§ **Dataset section**:
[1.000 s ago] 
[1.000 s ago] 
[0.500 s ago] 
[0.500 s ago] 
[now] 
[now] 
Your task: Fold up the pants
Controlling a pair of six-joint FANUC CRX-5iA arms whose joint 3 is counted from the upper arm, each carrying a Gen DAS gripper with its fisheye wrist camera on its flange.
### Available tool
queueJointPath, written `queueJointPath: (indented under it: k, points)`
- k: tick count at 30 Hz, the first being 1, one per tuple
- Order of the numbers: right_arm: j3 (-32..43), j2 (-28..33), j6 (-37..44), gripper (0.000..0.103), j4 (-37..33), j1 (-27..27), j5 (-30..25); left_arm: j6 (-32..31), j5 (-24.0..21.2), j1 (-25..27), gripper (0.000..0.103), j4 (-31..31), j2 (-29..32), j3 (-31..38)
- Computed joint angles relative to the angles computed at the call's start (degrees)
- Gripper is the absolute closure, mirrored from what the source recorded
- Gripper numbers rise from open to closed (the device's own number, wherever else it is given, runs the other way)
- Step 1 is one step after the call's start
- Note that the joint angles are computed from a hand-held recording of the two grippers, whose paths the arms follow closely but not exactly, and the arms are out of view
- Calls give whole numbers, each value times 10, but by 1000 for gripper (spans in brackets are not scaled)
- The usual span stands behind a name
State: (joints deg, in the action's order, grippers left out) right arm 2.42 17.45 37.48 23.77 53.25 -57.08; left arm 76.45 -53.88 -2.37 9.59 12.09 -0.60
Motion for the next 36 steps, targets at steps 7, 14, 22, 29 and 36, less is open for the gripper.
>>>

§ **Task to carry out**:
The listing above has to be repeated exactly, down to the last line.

§ **Answer section**:
[1.000 s ago] 
[1.000 s ago] 
[0.500 s ago] 
[0.500 s ago] 
[now] 
[now] 
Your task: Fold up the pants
Controlling a pair of six-joint FANUC CRX-5iA arms whose joint 3 is counted from the upper arm, each carrying a Gen DAS gripper with its fisheye wrist camera on its flange.
### Available tool
queueJointPath, written `queueJointPath: (indented under it: k, points)`
- k: tick count at 30 Hz, the first being 1, one per tuple
- Order of the numbers: right_arm: j3 (-32..43), j2 (-28..33), j6 (-37..44), gripper (0.000..0.103), j4 (-37..33), j1 (-27..27), j5 (-30..25); left_arm: j6 (-32..31), j5 (-24.0..21.2), j1 (-25..27), gripper (0.000..0.103), j4 (-31..31), j2 (-29..32), j3 (-31..38)
- Computed joint angles relative to the angles computed at the call's start (degrees)
- Gripper is the absolute closure, mirrored from what the source recorded
- Gripper numbers rise from open to closed (the device's own number, wherever else it is given, runs the other way)
- Step 1 is one step after the call's start
- Note that the joint angles are computed from a hand-held recording of the two grippers, whose paths the arms follow closely but not exactly, and the arms are out of view
- Calls give whole numbers, each value times 10, but by 1000 for gripper (spans in brackets are not scaled)
- The usual span stands behind a name
State: (joints deg, in the action's order, grippers left out) right arm 2.42 17.45 37.48 23.77 53.25 -57.08; left arm 76.45 -53.88 -2.37 9.59 12.09 -0.60
Motion for the next 36 steps, targets at steps 7, 14, 22, 29 and 36, less is open for the gripper.
>>>

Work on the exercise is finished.